# scHiCAR External Open-Discovery Graph Report

## Purpose

This report accompanies:

- `schicar_external_open_discovery.graph.json`
- `schicar_external_open_discovery.html`

The goal is to test a Graphify-style output pattern for this project:

```text
graph.json + graph.html + report.md
```

The JSON is the machine-readable source of truth. The HTML is the dynamic network viewer.
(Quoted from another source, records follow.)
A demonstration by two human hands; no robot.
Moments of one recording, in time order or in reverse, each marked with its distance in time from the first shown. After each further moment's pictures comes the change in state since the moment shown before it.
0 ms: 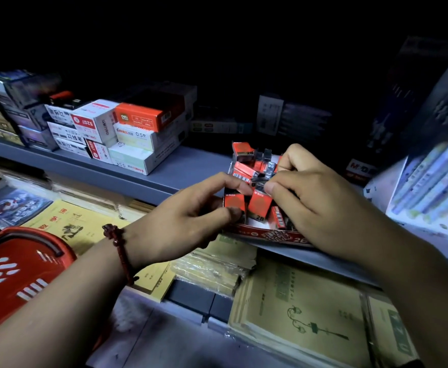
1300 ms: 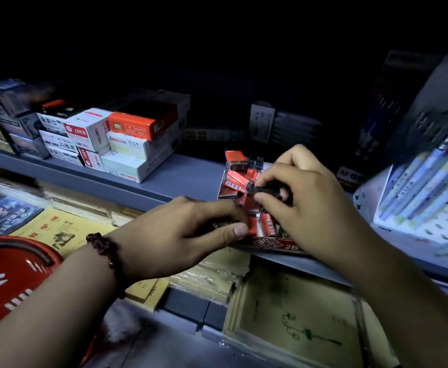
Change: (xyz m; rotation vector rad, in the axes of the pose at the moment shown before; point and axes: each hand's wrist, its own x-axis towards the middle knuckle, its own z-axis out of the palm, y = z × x) left_hand -0.006 0.017 -0.007 0.493 -0.116 0.106; right_hand 0.003 -0.001 0.005 -0.007 0.174 0.107
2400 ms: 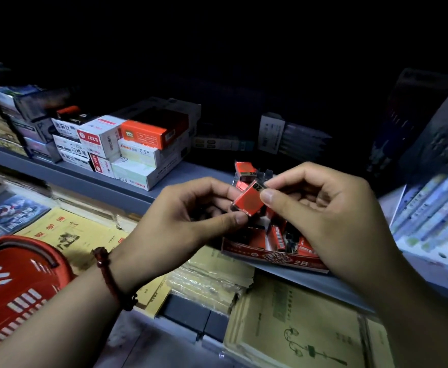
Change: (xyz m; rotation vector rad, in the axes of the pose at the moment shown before) left_hand 0.006 0.001 0.005 -0.765 0.366 -0.045; right_hand -0.004 -0.022 -0.014 0.604 0.067 0.139
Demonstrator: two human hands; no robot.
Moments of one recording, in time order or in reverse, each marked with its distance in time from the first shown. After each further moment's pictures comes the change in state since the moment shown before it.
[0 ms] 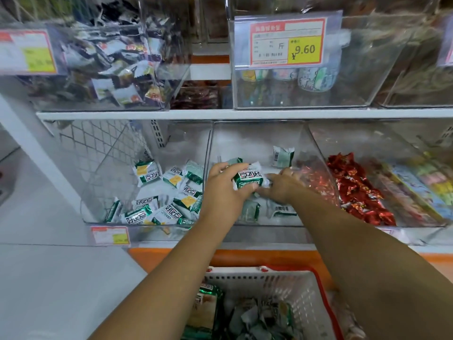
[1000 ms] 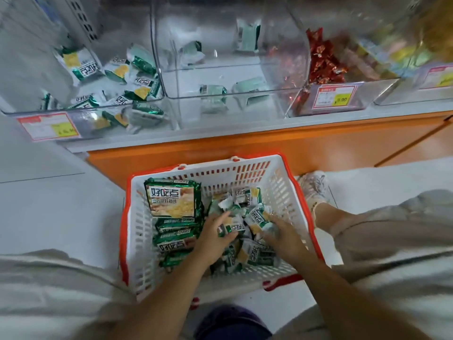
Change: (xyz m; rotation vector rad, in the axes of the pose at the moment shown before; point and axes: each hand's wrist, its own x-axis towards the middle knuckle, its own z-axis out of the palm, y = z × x) left_hand -0.258 -0.174 0.090 -0.063 -0.746 -0.481; right_hand -0.277 0.097 0.274 0.683 -0.191 0.270
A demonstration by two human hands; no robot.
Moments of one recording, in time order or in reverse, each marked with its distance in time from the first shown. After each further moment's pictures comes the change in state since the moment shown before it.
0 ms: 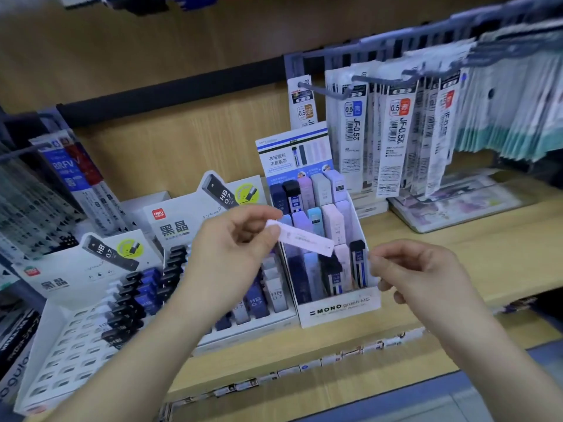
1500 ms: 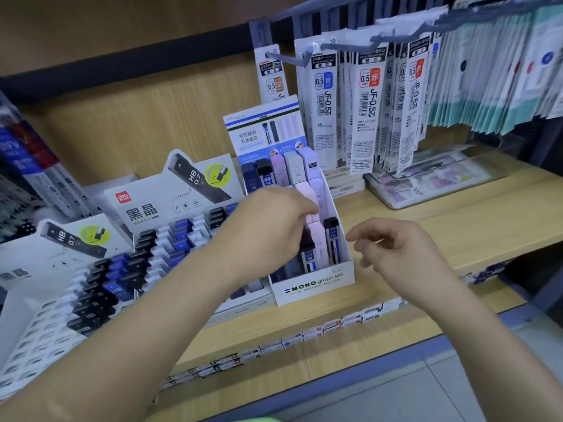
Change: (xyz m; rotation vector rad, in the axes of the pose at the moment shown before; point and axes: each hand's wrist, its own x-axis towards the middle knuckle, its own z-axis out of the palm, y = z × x) left_hand 0.028 0.002 0.051 0.883 -0.370 0.536; right_hand 0.021 0.023 -0.019 -0.334 -0.066 -0.151
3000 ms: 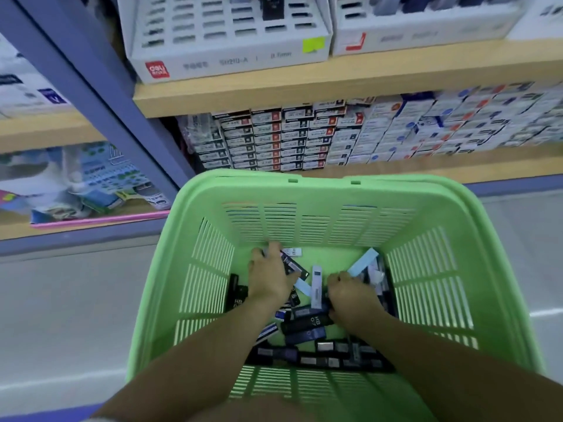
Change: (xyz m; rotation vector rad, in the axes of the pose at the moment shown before) left_hand -0.420 -0.052 0.283 -0.492 -0.464 -1.086; right_hand -0.280 0.176 0.322 -1.142 -0.932 0.058
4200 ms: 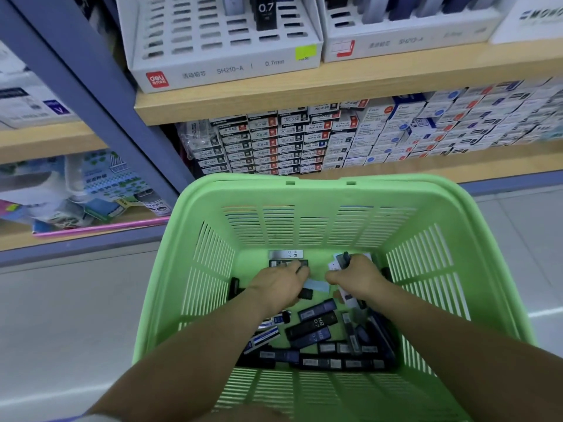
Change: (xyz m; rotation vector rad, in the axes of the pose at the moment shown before) left_hand -0.001 0.000 -0.015 0.768 -0.299 0.741; right_hand 0.004 0.010 -0.050 1.060 0.001 0.373
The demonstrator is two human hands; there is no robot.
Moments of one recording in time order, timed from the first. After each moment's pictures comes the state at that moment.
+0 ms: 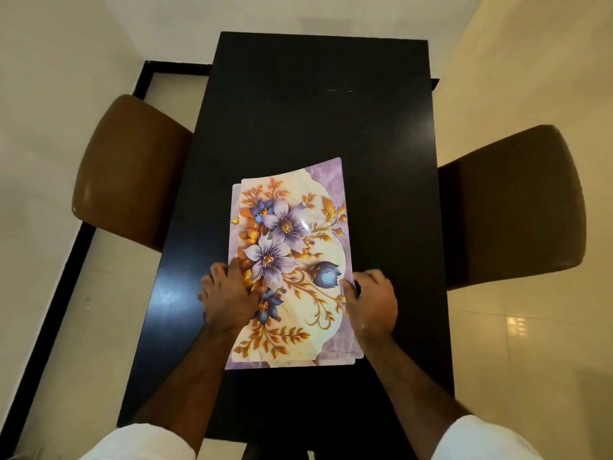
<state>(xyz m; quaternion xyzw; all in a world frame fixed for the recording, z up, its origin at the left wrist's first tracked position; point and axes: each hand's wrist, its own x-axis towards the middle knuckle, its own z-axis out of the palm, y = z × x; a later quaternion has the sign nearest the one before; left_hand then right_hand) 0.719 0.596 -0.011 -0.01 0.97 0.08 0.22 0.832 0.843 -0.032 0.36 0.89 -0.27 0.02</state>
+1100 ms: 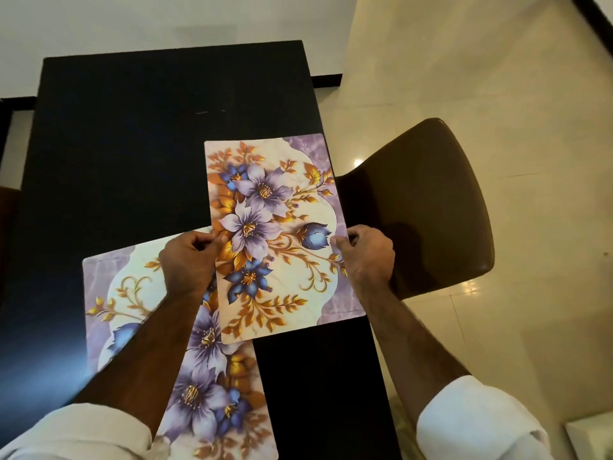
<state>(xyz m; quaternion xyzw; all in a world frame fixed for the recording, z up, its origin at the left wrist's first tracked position) 0.577 0.824 -0.053 0.01 0.92 0.38 0.11 0.744 1.086 -0.042 0.50 0.81 -0.30 -0.04</state>
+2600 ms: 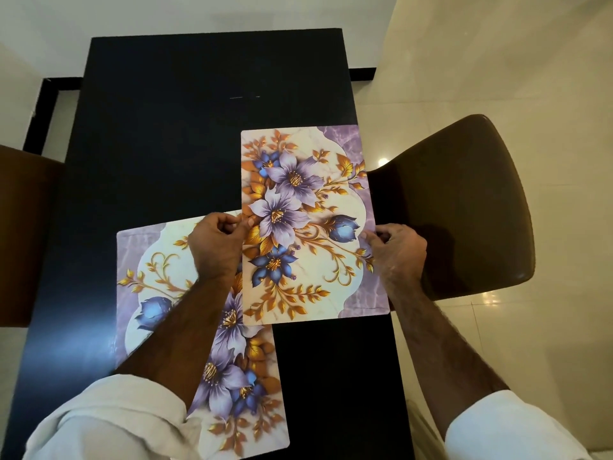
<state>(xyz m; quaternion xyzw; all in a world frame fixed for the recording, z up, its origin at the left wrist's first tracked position) 0.589 0.825 -0.052 -0.02 0.91 0.42 0.03 0.747 1.086 -0.042 0.50 0.80 -0.33 -0.07</state>
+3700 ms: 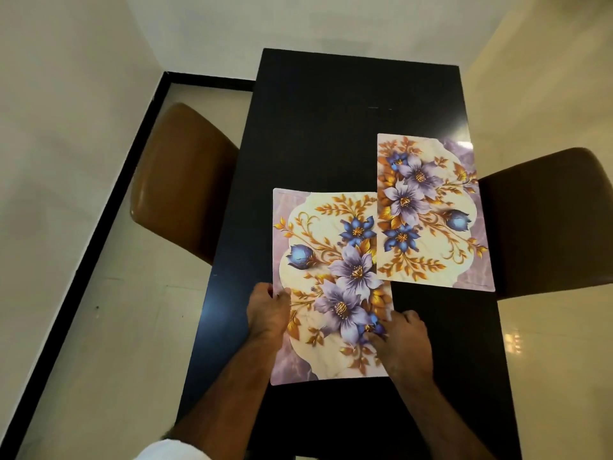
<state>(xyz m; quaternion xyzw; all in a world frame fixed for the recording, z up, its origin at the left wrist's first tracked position) 0.706 0.548 -0.023 -0.28 0.82 0.43 0.26 0.851 0.763 -0.002 0.35 0.90 -0.15 0.19</state>
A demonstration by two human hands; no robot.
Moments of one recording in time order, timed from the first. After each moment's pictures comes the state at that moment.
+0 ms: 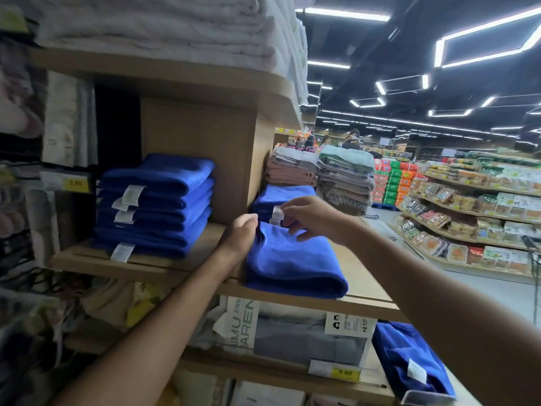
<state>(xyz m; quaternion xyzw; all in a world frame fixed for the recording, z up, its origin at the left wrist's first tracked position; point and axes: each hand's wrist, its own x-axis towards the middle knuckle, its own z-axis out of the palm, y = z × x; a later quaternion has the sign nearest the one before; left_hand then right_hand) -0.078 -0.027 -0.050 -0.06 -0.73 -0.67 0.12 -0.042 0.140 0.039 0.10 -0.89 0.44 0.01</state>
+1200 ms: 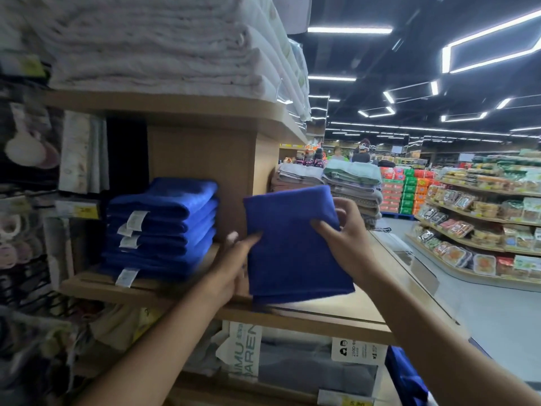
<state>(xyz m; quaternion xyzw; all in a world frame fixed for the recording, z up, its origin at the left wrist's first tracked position) -0.065 -0.035 -0.048 -0.03 -0.57 -0.82 0.02 -0.028 0.184 0.012 0.18 -0.75 0.57 0.29</state>
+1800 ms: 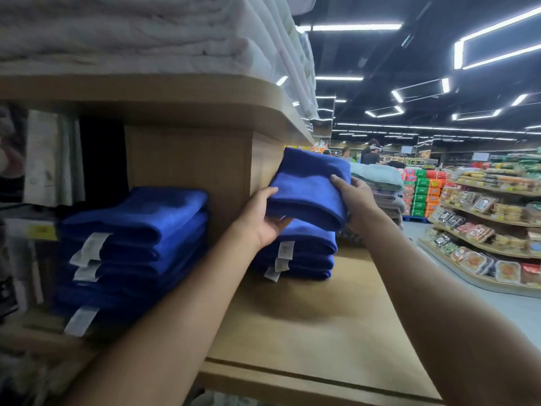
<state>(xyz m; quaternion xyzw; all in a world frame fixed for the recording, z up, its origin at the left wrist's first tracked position) -0.161 0.012 0.059 -0.01 -0.41 -0.91 -0.05 -0.225 0.207 0.076 0.03 -0.64 0.75 0.18</state>
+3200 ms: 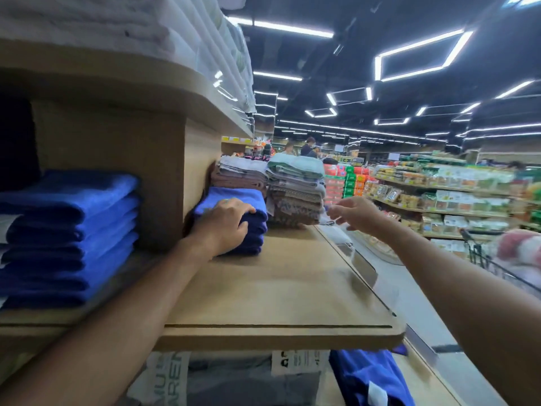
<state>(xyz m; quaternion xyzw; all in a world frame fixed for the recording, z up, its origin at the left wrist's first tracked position) -0.141 0.043 0.008 -0.26 -0.91 -0.17 0.28 -0.110 0.365 0.053 0.01 -0.92 0.35 0.17</state>
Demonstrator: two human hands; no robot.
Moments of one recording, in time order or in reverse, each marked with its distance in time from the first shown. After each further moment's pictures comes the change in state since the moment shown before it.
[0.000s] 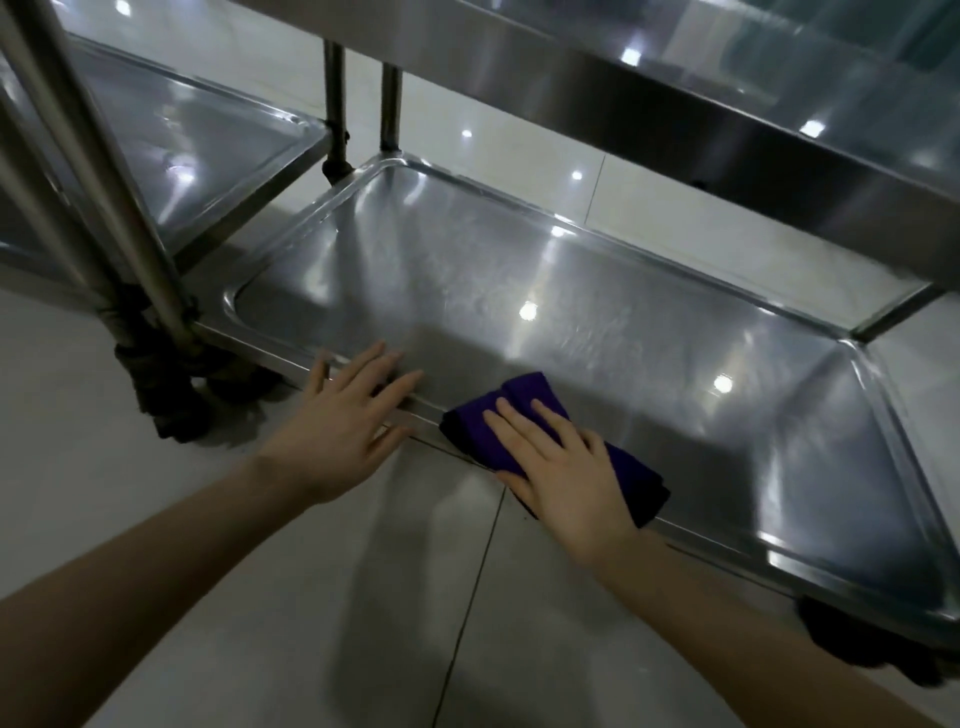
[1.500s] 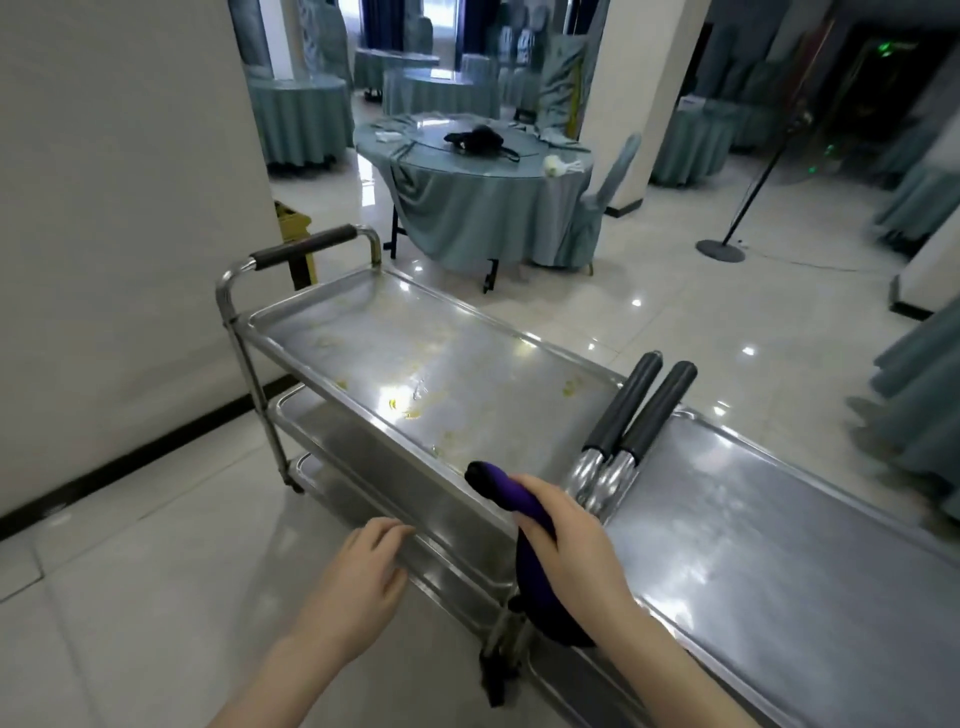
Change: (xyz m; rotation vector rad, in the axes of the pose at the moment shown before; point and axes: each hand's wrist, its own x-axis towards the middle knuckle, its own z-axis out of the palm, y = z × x) left_hand -0.162 -0.180 -0.821 -0.309 0.151 -0.554; right_hand 0.181 -0.310 -0.831 0.876 0.090 -0.185
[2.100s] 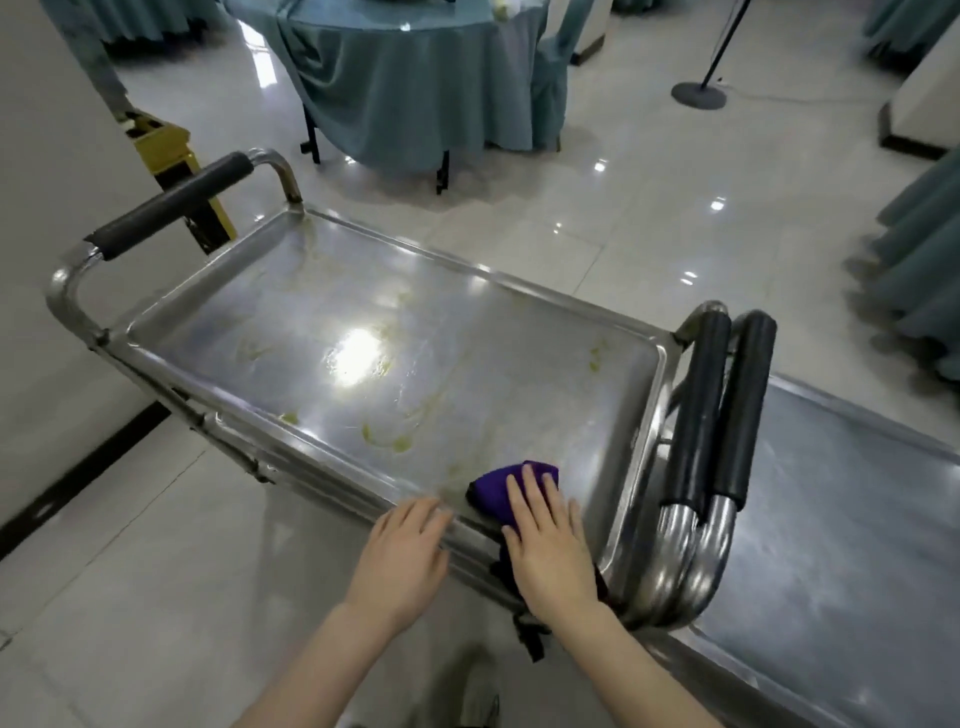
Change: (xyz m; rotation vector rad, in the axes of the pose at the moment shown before) left_hand 0.205 -0.070 0.035 0.216 -0.291 0.177; right_hand 0.160 0.121 0.149 -0.497 -0.182 0.341
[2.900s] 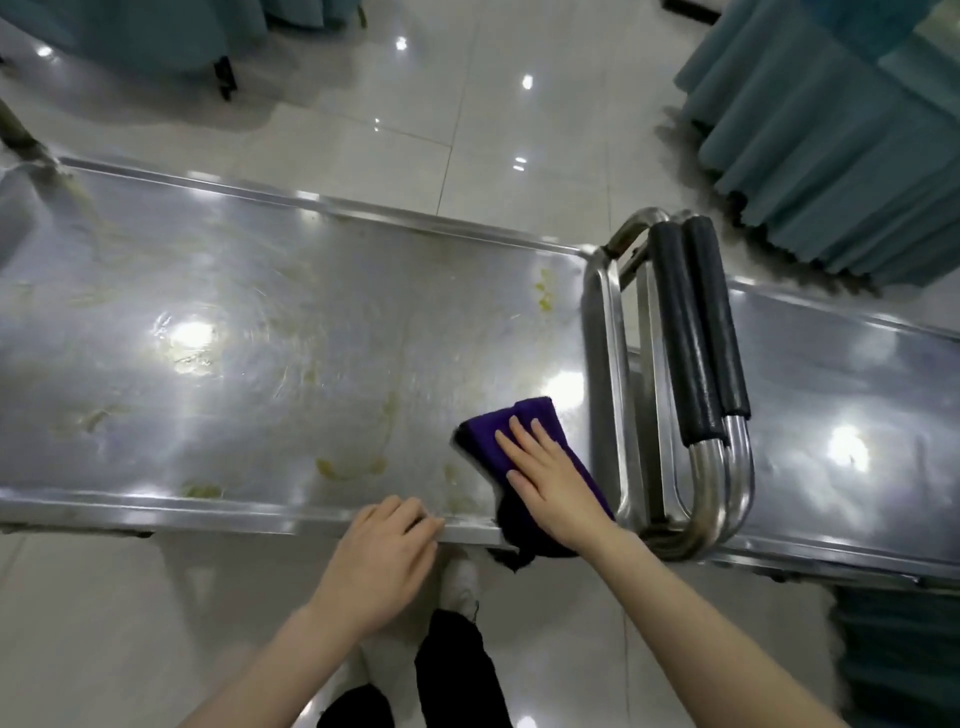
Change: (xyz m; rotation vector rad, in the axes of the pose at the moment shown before) left_hand 0.072 -0.108 0.000 -0.076 -0.081 0.602; right_hand 0.051 -0.012 0.007 0.234 -0.038 0.202
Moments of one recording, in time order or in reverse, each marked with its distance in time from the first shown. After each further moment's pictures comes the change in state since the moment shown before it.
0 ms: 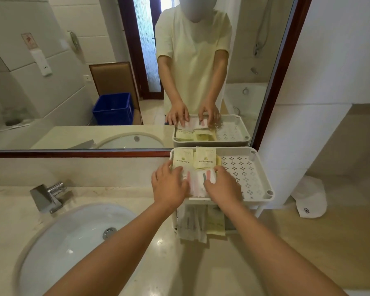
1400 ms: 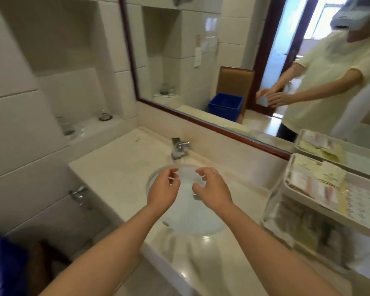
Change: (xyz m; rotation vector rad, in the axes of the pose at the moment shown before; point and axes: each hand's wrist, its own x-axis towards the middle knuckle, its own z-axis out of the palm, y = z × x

This report is the human-readable audit layer.

## Source Inputs

- Seed graph: `schicar_dataset_network_draft.md`
- Open-discovery validation: `validation/add-schicar-external-nodes_open_discovery.md`
- scHiCAR extraction validation: `validation/extract-paper-dataset-network_schicar.md`
- Takei 2025 extraction validation: `validation/extract-paper-dataset-network_takei2025.md`

## Evidence Levels

| Evidence level | Meaning in this prototype |
|---|---|
| `EXTRACTED` | Directly extracted from a paper, repository, PubMed metadata, GEO/Zenodo metadata, or an existing validation report. |
| `INFERRED` | Compatibility is inferred from extracted metadata, such as organism, tissue, modality, feature space, and integration task. |
| `AMBIGUOUS` | Candidate or relationship is plausible but requires additional evidence before being treated as an external node or strong compatibility edge. |

## Included External Nodes

| Node | Why included | Evidence level |
|---|---|---|
| `AllenWMB.MERFISH` | Strong spatial anchor candidate for scHiCAR brain RNA-derived states. | `EXTRACTED` node; `INFERRED` compatibility |
| `BICCN_MOp.scRNA` | Strong cortical label-transfer reference. | `EXTRACTED` node; `INFERRED` compatibility |
| `BICCN_MOp.scATAC` | Strong cortical regulatory-reference candidate. | `EXTRACTED` node; `INFERRED` compatibility |
| `Takei2025.RNAseqFISH` | Medium-strength cross-region brain spatial transcriptome reference. | `EXTRACTED` node; `INFERRED` compatibility |
| `Takei2025.DNAseqFISH` | Medium-strength imaging-derived 3D genome reference. | `EXTRACTED` node; `INFERRED` compatibility |

## Candidate Nodes Requiring More Evidence

| Node | Current status | Why not promoted yet |
|---|---|---|
| `MuscleRegen.scRNA` | `needs_accession_check` | PubMed search shows a real candidate space, but accession and actual file formats were not verified. |
| `MuscleRegen.scATAC` | `needs_accession_check` | The task fit is strong, but the existence of suitable scATAC or multiome data still needs verification. |
| `sc3DGenome.RNA3D` | `weak_or_method_reference` | Modality fit is relevant, but tissue and biological context are not yet verified for direct integration. |
| `NeuronHiC.megadomain` | `weak_or_contact_reference` | Potential scHi-C reference, but observation level, resolution and tissue context need checking. |

## Excluded Candidate

| Dataset | Reason |
|---|---|
| scHiCAR | It is the seed dataset: DOI `10.1038/s41587-026-03013-7`, GEO `GSE305889`. |

## How To Read The Dynamic Viewer

- GitHub's file browser shows `.html` files as source code. Preview the dynamic viewer locally with `python3 -m http.server 8765`.
- Solid edges are seed-internal scHiCAR modality relationships.
- Dashed edges are compatibility or reference relationships to external datasets.
- Strong, medium, weak and candidate edges are visually distinct.
- Clicking a node or edge shows metadata, evidence level, source, and enabled question when available.

## Current Limitations

- This is a prototype output, not a completed systematic review.
- The dynamic viewer is intentionally lightweight and does not yet provide graph queries.
- The JSON schema is informal; a later branch can convert it to LinkML after the structure stabilizes.
- Candidate muscle regeneration datasets need a focused accession and format verification pass.